Retrieve each line that contains the word "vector" from the entries below.

(Beginning of Data for this exercise)

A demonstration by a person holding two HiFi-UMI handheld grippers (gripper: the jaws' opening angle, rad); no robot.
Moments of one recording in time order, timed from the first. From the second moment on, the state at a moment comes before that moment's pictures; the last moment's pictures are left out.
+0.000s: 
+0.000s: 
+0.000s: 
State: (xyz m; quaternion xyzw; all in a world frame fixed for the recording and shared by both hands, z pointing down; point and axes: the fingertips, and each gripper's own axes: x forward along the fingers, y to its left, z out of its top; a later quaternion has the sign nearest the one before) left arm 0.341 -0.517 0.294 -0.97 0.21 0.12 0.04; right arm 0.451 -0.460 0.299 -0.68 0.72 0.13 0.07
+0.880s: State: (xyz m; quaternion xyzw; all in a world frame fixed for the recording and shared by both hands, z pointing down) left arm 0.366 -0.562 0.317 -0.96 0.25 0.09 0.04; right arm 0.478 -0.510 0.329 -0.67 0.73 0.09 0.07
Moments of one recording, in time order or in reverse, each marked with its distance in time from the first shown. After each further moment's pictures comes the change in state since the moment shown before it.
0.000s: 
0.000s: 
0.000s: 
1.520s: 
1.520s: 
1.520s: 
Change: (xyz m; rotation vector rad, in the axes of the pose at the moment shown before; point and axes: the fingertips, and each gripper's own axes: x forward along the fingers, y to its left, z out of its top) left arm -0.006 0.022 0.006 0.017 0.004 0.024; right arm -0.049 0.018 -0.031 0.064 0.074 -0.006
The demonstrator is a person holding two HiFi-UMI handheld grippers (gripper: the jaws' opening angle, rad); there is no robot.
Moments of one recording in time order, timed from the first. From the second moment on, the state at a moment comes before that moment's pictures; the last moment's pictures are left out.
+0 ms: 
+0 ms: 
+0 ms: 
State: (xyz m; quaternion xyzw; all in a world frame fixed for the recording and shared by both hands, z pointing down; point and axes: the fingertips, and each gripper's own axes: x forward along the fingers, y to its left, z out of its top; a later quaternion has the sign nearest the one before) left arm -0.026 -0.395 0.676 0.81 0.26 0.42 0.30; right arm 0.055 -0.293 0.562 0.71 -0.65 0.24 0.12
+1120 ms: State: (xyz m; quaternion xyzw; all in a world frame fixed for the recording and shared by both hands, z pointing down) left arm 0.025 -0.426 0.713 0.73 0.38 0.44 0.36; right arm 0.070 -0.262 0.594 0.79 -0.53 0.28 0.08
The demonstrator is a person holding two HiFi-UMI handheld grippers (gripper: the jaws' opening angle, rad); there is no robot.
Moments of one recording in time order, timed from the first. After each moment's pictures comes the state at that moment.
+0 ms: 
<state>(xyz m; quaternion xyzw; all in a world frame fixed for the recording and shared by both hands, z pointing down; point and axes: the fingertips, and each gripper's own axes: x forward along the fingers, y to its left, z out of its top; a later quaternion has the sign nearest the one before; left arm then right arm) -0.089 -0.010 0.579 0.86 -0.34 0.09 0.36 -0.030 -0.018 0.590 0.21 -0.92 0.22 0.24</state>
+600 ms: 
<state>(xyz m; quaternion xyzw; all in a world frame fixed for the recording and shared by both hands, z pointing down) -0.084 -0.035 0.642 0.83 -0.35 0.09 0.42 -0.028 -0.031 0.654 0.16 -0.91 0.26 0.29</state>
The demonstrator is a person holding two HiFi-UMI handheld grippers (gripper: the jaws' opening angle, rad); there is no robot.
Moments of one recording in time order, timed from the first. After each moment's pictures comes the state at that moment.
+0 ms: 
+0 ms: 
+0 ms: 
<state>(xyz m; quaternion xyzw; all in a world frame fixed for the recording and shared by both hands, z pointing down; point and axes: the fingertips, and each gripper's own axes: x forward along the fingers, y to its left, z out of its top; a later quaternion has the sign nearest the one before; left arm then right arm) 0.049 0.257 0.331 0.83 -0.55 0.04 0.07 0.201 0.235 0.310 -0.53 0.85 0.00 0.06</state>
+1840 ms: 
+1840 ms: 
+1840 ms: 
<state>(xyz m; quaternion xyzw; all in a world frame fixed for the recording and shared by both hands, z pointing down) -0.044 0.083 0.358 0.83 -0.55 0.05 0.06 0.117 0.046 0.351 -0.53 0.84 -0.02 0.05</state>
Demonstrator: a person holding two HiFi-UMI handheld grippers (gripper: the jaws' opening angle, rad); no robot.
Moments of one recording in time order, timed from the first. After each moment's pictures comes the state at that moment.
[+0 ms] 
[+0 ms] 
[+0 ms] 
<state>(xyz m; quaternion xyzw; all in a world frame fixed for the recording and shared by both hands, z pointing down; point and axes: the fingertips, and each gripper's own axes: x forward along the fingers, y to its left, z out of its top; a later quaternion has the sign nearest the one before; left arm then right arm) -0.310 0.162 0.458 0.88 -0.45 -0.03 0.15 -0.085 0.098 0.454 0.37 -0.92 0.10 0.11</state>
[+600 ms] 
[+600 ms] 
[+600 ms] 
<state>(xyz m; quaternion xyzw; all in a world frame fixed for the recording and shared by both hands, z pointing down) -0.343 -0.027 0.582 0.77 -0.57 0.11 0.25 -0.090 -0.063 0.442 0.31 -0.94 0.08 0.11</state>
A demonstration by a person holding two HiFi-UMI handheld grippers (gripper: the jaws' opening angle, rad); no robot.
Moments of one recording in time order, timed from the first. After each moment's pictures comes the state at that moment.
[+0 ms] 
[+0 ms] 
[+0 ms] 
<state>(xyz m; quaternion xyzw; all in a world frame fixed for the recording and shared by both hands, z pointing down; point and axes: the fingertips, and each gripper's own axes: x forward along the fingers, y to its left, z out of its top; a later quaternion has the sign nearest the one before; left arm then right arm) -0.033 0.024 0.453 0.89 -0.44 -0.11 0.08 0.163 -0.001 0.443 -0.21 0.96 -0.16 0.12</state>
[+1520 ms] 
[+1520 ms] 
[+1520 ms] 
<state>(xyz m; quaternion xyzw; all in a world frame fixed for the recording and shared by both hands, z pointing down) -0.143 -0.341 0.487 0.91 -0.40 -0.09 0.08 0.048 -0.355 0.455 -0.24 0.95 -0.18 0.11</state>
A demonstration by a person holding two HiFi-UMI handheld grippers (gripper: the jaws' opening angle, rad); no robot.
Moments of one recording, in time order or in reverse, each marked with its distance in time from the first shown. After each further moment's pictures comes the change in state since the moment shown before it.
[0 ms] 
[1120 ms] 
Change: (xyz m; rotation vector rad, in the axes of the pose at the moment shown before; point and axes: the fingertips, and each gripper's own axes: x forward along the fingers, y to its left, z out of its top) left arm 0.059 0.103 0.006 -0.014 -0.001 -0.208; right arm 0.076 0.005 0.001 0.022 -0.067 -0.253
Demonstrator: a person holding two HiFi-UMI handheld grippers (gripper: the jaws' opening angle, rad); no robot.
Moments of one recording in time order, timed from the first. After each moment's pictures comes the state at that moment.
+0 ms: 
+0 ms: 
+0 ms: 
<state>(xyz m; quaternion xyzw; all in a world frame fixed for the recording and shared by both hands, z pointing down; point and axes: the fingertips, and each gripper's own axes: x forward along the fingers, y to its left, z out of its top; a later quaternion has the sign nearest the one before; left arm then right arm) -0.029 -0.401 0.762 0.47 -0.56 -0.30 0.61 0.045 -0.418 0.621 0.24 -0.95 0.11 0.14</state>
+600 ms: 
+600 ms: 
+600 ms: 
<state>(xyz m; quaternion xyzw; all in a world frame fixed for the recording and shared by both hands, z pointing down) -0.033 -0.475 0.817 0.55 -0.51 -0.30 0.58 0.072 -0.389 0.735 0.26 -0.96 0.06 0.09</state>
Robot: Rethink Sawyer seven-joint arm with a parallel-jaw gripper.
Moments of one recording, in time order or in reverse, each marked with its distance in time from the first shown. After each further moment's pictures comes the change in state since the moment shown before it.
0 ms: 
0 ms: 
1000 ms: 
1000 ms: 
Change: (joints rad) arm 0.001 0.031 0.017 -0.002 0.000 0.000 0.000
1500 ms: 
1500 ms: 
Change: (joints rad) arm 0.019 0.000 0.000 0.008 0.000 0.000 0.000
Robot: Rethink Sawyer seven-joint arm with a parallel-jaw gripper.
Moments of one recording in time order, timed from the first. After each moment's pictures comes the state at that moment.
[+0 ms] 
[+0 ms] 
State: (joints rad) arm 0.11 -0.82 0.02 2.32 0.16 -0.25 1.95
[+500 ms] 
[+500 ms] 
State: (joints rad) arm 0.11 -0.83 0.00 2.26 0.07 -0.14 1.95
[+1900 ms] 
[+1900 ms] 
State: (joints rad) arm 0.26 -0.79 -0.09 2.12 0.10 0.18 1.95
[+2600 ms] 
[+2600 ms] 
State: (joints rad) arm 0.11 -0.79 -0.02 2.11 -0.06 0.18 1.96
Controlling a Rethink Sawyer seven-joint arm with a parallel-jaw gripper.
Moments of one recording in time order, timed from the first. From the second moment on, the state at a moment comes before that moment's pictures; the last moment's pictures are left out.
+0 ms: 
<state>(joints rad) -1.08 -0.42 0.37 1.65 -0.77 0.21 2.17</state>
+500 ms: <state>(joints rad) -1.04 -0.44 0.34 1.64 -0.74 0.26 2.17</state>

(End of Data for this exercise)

**Task output:**
Change: (xyz m; rotation vector rad, in the axes of the pose at the moment shown before; point and axes: the fingertips, and each gripper's own axes: x forward along the fingers, y to its left, z out of its top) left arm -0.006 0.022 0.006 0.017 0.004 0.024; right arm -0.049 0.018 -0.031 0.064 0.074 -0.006
Change: (xyz m; rotation vector rad, in the axes of the pose at the moment shown before; point and axes: the fingertips, and each gripper's own axes: x forward along the fingers, y to its left, z out of its top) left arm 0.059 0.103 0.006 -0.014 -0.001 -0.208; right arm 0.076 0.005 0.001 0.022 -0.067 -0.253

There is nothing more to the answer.